It's easy to check that the equation is equivalent to $\sum(a_i-a_{i+1})^2 = 4$ (indices $\pmod{10}$ of course). Now let the differences be the numbers $a_i - a_{i+1}$. So either one of the differences is $\pm{2}$ (Case 1), or 4 of the differences are $\pm{1}$ (Case 2) Case 1 is impossible since the differences sum to 0. In case 2, 2 of the differences are $1$, 2 of the differences are $-1$, since the differences sum to 0. Now for this we have another 2 cases. There are $\binom{10}{4} = 210$ ways to make some of the differences $\pm{1}$. Now there are 2 ways to make those differences either $1$, or $-1$, so that no 2 consecutive differences which are either $1$ or $-1$ are the same. For these sequences, we can get 2 different sequences, one of only 0's and 1's or one of only 0's, -1's. So we get $2 \cdot 2 = 4$ in this case. For the other 4 ways, we get either 2 1's consecutive, or -1's consecutive, and we get a unique sequence this way, since we must use up to 1, then decrease to -1 or vice versa. So $4$ ways.
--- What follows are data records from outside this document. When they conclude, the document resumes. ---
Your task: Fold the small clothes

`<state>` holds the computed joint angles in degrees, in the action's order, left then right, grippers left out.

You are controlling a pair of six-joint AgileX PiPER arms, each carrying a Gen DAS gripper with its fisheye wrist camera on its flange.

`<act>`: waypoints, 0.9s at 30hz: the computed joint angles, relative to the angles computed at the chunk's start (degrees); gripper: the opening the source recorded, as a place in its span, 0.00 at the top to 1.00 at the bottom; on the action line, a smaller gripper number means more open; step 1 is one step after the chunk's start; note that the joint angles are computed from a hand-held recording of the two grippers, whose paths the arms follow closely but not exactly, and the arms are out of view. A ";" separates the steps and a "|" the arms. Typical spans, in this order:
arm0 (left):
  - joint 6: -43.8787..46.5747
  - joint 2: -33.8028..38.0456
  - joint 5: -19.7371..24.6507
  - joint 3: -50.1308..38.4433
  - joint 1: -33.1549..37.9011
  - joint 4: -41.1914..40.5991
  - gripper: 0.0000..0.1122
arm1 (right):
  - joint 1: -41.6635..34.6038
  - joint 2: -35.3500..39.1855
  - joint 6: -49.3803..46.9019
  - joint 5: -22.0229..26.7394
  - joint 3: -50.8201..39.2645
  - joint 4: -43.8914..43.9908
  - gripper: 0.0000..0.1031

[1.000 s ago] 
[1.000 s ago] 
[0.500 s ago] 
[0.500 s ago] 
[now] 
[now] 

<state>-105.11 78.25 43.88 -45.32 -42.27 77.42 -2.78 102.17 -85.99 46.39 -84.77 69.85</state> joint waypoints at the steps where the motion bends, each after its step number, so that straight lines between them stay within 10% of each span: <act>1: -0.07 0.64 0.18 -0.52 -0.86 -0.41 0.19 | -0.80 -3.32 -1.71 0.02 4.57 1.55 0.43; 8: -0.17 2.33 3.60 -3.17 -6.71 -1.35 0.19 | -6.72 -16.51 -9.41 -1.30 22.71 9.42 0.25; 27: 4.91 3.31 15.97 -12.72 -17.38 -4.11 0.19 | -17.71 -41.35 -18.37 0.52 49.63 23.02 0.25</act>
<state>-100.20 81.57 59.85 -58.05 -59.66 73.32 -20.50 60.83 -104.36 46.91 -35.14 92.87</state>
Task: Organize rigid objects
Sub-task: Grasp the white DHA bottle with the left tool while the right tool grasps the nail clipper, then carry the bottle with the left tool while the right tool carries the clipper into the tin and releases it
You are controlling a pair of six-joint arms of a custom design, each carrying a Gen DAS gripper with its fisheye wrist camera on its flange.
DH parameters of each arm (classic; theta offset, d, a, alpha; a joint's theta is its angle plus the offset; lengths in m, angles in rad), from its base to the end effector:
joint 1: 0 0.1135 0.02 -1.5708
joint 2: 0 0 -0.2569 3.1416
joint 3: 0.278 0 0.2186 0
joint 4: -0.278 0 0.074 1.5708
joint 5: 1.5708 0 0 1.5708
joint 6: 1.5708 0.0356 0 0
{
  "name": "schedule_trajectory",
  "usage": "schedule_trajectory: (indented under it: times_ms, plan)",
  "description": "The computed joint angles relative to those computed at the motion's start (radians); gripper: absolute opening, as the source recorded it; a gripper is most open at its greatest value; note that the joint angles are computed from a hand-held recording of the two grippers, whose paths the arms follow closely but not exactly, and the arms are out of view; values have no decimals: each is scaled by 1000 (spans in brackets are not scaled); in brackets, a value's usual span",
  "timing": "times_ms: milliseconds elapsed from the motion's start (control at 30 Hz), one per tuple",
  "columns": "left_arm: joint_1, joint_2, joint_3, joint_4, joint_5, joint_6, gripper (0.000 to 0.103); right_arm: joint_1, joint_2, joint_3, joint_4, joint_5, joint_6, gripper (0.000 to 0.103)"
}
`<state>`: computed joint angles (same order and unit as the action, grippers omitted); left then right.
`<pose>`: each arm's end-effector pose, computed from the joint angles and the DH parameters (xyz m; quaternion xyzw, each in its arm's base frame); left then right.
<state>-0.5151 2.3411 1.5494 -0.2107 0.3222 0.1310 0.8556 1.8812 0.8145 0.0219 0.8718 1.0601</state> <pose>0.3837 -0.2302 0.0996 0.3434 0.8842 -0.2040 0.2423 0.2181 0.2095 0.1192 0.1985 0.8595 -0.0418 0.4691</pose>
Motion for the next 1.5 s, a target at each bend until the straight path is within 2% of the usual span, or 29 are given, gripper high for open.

So the answer is $(4+4) \cdot 210 = 1680$.

That's out by $2000$.

Answer $3780$ As $\sum_{r=1}^{10} a_r-a_{r+1}=0$ where $a_{11}=a_1$, Out of $10$ squares Two will square of $1$ Two will be square of $-1$ Rest $0$ and $a_1$ can take $3$ values $\pm1,0$ Hence sequences $= 3\times \binom{10}{4}\times \binom{4}{2}=3780$

Whats the correct answer?

3780 is the correct answer #4 is the correct explanation